(RECORDS TO PROCESS Opens)

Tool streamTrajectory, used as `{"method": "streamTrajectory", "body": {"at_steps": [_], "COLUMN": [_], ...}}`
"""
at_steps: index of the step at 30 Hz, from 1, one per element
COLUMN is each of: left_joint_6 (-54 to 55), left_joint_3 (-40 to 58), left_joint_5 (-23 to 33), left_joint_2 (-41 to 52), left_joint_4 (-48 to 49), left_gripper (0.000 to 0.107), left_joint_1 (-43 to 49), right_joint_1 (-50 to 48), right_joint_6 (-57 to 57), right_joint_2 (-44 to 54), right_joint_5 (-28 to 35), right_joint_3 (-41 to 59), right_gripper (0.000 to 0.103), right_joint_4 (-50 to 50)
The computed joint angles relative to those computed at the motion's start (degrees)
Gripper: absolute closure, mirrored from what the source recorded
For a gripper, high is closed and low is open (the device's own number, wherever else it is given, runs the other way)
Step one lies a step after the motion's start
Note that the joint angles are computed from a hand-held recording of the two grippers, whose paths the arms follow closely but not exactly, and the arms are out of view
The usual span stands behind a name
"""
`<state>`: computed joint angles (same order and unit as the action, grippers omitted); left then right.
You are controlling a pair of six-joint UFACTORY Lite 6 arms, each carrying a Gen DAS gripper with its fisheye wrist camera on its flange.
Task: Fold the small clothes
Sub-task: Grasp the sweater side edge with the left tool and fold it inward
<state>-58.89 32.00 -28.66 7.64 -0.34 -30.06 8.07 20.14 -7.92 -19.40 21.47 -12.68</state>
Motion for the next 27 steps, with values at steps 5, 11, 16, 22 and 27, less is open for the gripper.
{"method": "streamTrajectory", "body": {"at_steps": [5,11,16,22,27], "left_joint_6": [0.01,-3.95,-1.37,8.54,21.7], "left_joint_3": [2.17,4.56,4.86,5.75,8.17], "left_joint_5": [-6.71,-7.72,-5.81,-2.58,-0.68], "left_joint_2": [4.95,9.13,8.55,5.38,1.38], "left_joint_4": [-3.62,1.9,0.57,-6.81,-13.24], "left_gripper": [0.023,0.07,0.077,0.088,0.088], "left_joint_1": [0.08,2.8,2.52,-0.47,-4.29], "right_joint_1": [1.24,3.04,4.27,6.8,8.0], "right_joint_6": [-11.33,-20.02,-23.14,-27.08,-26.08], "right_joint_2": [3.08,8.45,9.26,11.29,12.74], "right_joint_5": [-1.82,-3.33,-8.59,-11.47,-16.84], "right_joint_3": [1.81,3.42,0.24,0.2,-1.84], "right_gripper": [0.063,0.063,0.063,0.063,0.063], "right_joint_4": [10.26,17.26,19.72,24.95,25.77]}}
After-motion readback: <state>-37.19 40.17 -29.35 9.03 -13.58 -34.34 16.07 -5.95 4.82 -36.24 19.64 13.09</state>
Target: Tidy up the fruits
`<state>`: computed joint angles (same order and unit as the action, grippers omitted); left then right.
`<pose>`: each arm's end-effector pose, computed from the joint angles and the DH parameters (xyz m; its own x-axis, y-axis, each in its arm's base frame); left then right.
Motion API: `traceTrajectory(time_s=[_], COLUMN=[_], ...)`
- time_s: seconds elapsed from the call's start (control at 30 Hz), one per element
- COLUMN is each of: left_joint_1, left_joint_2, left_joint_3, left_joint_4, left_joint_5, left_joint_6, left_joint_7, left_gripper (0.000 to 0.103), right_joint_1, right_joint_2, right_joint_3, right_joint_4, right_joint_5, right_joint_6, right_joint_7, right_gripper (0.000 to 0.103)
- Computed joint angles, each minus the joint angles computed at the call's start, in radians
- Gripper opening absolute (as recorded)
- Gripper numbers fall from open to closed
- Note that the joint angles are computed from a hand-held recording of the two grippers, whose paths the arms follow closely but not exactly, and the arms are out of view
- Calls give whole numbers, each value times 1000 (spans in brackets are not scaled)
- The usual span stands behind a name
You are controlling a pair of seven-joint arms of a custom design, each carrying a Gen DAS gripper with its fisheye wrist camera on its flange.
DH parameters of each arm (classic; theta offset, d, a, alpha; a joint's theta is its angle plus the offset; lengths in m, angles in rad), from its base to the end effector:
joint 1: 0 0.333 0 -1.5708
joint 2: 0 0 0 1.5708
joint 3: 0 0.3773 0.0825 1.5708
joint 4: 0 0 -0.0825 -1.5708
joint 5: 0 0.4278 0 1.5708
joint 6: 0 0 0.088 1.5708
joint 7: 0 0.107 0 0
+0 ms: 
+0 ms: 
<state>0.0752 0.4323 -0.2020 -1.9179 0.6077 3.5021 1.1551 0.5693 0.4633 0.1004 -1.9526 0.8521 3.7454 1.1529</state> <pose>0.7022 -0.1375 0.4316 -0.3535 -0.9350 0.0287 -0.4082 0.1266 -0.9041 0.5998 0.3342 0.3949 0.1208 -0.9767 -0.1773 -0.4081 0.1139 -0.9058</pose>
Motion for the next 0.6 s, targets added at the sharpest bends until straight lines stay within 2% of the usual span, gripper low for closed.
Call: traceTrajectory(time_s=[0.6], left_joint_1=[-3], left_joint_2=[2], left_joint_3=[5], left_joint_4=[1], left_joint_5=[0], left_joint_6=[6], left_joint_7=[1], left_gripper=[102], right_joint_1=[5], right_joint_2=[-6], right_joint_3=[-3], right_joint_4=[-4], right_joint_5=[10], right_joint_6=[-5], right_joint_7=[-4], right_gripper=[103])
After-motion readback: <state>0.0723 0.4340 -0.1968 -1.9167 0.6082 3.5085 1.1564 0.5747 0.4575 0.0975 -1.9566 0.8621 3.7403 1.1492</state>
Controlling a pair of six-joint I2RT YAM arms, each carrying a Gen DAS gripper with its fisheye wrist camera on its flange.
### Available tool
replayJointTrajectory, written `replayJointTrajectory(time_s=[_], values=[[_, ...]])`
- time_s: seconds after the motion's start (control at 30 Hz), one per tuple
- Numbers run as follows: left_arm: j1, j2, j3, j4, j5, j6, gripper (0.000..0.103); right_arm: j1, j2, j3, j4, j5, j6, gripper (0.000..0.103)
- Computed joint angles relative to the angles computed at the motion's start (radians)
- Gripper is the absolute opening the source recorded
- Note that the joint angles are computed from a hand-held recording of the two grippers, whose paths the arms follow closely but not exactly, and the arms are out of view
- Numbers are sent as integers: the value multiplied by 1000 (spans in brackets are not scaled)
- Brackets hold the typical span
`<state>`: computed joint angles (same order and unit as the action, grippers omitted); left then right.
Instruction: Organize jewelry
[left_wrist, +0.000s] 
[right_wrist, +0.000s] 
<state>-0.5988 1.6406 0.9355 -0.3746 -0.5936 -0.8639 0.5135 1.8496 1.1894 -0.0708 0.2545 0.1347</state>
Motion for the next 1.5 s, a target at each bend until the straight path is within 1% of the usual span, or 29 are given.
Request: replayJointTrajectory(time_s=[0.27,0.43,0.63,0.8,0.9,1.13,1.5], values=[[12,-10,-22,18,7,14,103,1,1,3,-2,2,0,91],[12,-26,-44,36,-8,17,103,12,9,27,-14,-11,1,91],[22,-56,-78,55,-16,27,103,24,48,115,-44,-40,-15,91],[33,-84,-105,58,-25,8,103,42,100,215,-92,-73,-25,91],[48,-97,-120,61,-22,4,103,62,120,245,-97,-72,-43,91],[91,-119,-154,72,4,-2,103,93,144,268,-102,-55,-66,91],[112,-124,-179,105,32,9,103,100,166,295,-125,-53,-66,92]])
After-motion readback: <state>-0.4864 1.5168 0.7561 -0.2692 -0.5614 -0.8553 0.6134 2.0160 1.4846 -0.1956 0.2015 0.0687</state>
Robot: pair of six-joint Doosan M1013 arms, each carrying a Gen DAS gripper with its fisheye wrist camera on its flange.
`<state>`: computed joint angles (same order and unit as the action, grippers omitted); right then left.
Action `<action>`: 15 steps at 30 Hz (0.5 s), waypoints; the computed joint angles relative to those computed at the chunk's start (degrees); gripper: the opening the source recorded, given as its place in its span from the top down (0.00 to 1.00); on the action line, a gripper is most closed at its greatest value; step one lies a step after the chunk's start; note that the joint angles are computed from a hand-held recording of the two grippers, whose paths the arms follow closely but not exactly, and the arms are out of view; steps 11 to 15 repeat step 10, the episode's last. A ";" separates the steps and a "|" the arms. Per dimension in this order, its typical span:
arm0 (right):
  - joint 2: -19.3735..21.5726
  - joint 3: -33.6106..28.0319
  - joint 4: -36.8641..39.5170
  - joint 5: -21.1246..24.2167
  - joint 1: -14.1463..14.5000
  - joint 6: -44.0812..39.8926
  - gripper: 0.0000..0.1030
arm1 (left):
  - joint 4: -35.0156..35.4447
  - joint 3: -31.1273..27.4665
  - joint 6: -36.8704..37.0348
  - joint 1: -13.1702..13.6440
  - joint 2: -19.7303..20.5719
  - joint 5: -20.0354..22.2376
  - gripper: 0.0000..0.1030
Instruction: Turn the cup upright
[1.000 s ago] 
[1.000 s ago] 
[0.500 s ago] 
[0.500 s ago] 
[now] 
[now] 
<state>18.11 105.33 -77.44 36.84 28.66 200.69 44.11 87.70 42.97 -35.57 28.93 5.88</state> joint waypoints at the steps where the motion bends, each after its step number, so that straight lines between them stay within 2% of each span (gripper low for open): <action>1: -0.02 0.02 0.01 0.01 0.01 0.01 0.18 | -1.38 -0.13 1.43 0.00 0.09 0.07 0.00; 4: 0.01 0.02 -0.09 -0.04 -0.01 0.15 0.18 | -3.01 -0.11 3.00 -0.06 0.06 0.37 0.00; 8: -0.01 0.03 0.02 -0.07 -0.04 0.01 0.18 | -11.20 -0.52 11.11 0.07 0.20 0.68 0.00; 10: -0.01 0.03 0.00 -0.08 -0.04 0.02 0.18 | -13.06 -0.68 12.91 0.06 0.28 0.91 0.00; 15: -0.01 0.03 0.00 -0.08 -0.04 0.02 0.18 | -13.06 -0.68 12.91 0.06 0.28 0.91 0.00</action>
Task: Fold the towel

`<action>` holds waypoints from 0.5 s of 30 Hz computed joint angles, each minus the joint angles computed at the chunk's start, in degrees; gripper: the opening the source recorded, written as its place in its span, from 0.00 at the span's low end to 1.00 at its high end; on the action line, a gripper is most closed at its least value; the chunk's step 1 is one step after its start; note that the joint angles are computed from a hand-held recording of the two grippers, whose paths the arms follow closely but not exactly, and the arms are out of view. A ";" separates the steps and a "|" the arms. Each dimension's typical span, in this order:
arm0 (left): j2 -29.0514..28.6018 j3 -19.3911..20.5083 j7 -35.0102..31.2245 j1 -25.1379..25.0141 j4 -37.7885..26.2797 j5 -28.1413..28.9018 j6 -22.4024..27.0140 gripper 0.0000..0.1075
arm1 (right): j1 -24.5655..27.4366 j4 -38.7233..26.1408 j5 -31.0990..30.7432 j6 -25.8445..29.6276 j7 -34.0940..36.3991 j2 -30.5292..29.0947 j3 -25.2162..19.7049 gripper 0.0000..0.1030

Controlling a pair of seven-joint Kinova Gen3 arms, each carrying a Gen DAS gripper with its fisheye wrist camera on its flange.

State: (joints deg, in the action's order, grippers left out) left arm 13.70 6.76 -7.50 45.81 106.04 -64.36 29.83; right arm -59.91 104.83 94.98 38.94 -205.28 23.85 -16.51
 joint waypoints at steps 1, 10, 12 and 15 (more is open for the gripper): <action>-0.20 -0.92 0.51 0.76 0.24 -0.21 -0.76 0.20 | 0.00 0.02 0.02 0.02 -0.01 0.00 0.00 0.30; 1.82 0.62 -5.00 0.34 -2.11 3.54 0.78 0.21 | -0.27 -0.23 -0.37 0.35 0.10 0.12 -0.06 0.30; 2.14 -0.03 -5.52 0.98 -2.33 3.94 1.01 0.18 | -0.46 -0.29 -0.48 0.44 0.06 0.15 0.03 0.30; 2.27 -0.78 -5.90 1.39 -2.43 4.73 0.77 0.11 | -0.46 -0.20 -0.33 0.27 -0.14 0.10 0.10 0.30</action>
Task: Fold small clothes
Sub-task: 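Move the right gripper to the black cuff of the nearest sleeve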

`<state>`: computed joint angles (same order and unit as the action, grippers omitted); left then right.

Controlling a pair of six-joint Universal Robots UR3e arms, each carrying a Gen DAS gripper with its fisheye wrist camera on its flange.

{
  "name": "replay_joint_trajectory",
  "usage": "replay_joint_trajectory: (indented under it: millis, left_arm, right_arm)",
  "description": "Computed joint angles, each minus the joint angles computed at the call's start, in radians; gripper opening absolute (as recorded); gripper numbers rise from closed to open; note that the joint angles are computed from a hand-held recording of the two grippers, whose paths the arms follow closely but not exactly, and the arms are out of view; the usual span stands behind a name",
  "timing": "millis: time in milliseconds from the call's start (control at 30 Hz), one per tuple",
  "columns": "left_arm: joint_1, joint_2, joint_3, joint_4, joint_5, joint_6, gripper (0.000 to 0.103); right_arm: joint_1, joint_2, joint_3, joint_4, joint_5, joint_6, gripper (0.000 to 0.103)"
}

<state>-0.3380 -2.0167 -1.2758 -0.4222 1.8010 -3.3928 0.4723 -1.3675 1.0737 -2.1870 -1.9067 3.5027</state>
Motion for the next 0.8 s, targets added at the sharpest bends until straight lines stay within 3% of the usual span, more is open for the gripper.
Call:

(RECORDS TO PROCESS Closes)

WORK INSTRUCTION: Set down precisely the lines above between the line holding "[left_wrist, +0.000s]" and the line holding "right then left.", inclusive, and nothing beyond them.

WRITTEN RESPONSE:
[left_wrist, +0.000s] 
[right_wrist, +0.000s] 
<state>-0.5988 1.6406 0.9355 -0.3746 -0.5936 -0.8639 0.5135 1.8496 1.1894 -0.0708 0.2545 0.1347</state>
Motion for the next 1.5 s, a target at each bend until the straight path is within 1% of the usual span, or 29 are given.
Request: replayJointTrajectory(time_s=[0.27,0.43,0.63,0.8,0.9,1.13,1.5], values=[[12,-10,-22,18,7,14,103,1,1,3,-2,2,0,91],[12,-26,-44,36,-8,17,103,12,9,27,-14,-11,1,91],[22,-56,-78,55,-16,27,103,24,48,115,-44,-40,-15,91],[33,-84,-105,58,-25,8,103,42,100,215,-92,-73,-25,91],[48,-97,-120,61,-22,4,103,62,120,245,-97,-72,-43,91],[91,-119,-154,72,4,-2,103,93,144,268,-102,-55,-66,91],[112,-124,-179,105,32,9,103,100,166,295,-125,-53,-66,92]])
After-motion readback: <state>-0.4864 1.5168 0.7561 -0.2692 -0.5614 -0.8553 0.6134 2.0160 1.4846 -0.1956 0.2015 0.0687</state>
Robot: pair of six-joint Doosan M1013 arms, each carrying a Gen DAS gripper with its fisheye wrist camera on its flange.
`<state>`: computed joint angles (same order and unit as the action, grippers omitted); right then left.

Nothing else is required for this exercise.